* [Data extracted from a collection]
########

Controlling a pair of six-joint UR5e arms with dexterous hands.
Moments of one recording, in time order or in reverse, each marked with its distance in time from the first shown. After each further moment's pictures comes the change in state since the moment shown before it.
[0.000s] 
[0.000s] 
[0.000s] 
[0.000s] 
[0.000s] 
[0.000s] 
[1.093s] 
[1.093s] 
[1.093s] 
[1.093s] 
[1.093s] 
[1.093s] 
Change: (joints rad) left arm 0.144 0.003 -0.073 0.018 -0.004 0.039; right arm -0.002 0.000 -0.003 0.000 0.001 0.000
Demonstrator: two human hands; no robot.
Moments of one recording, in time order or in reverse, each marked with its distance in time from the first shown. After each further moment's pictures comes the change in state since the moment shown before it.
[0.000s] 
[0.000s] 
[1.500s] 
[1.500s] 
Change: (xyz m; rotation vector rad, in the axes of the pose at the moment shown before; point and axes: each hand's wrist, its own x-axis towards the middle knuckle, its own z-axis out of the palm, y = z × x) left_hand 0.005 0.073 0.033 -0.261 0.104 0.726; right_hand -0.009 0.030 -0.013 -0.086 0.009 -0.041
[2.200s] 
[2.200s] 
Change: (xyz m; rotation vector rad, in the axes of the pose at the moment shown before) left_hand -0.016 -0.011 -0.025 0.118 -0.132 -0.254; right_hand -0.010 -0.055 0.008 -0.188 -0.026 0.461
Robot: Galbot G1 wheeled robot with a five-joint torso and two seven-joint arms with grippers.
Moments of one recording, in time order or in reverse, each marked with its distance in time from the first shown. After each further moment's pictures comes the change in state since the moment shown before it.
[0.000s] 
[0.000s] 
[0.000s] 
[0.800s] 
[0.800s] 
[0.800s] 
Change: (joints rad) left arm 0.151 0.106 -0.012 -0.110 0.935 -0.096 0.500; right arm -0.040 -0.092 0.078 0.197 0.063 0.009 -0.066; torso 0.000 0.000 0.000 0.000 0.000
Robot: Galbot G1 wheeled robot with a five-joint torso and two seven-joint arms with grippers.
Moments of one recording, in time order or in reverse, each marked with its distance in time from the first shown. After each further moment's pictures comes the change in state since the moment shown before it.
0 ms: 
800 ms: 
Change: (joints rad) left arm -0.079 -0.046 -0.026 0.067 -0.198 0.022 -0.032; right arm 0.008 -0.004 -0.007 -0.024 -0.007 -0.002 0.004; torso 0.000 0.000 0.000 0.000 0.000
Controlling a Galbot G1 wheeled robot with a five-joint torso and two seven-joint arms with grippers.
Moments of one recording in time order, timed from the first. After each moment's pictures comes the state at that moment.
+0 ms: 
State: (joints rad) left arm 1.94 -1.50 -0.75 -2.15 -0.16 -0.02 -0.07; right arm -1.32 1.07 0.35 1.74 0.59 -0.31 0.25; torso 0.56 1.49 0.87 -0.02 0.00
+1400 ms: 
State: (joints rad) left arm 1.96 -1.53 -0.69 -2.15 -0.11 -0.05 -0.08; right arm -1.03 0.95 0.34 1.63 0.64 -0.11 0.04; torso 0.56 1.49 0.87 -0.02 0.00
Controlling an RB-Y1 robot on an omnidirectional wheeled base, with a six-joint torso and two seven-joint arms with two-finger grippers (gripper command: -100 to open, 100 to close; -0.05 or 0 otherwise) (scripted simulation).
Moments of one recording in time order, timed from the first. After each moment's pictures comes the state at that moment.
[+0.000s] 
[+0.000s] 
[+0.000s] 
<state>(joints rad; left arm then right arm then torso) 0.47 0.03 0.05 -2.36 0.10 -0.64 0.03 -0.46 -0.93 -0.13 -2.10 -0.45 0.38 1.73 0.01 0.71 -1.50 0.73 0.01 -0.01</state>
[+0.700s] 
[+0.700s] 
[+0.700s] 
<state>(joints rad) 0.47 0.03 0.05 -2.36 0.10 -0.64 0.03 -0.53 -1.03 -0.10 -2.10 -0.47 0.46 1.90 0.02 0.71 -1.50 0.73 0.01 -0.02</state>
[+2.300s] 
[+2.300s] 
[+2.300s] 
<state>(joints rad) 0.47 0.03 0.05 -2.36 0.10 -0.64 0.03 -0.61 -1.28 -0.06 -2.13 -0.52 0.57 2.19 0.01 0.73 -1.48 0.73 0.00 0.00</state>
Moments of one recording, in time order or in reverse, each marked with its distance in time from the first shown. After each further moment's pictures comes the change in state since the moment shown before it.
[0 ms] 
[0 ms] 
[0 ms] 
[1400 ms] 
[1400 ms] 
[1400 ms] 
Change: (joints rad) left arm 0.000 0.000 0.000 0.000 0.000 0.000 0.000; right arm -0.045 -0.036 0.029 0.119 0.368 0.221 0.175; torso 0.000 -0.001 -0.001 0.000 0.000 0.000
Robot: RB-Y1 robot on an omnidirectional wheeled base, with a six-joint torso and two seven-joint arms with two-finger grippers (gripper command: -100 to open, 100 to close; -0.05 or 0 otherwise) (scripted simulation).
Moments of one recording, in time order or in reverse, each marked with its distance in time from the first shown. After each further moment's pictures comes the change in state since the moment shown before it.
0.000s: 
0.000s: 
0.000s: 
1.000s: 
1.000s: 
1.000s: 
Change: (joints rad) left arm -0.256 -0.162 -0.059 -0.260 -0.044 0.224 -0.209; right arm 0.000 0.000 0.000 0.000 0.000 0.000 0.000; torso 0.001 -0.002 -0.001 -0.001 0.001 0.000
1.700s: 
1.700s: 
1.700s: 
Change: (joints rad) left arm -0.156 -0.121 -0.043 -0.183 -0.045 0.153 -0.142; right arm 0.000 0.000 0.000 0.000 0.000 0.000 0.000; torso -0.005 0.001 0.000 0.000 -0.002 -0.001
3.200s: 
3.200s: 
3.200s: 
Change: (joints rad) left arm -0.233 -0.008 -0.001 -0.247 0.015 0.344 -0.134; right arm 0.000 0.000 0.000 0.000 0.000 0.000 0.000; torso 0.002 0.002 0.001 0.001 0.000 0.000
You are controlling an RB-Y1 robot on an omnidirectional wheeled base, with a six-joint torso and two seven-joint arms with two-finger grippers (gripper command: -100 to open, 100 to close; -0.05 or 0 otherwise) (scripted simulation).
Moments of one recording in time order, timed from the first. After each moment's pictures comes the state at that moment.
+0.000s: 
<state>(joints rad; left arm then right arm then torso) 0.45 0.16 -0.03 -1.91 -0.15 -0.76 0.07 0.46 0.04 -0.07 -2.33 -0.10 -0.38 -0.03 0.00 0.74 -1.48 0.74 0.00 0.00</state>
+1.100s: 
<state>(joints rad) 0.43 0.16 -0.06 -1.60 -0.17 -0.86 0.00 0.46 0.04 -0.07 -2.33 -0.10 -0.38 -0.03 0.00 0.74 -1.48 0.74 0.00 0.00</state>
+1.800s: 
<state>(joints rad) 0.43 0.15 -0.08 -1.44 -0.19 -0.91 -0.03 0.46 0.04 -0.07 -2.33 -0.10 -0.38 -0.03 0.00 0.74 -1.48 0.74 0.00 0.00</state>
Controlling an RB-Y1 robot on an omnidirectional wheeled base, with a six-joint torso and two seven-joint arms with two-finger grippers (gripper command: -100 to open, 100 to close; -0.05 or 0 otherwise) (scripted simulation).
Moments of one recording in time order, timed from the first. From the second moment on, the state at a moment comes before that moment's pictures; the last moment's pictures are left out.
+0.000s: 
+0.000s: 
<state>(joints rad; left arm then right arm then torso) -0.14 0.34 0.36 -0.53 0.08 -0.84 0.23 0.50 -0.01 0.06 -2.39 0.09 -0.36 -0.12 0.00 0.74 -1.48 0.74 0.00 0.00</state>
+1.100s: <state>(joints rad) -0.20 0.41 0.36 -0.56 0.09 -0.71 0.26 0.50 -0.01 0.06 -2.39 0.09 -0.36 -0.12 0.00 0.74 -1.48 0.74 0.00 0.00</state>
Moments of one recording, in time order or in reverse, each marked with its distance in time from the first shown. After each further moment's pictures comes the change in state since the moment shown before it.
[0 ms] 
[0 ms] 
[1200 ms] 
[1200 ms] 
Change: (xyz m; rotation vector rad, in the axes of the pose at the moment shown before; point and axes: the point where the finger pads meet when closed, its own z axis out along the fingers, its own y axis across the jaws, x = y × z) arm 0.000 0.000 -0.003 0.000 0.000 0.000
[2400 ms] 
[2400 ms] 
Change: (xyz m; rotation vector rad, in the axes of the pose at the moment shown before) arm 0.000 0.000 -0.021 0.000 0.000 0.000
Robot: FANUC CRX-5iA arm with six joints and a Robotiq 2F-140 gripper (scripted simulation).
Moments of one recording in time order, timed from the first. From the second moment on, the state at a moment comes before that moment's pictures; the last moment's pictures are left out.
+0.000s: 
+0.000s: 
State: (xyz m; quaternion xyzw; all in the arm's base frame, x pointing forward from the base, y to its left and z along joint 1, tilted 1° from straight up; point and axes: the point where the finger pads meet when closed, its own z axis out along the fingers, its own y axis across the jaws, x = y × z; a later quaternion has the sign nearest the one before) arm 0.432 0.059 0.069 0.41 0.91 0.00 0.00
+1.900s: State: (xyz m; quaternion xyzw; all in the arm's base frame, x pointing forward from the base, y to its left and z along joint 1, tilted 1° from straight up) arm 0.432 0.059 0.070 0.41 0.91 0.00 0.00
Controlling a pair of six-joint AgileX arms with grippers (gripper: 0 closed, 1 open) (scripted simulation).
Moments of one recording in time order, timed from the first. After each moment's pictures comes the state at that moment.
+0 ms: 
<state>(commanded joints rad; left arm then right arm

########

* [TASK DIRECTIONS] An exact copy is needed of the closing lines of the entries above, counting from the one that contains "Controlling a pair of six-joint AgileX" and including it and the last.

* [OUTPUT BELOW]
Controlling a pair of six-joint AgileX arms with grippers (gripper: 0 closed, 1 open) (scripted simulation).
Moments of one recording in time order, timed from the first. After each moment's pictures comes the state at that moment.
+0 ms: 
<state>(commanded joints rad; left arm then right arm

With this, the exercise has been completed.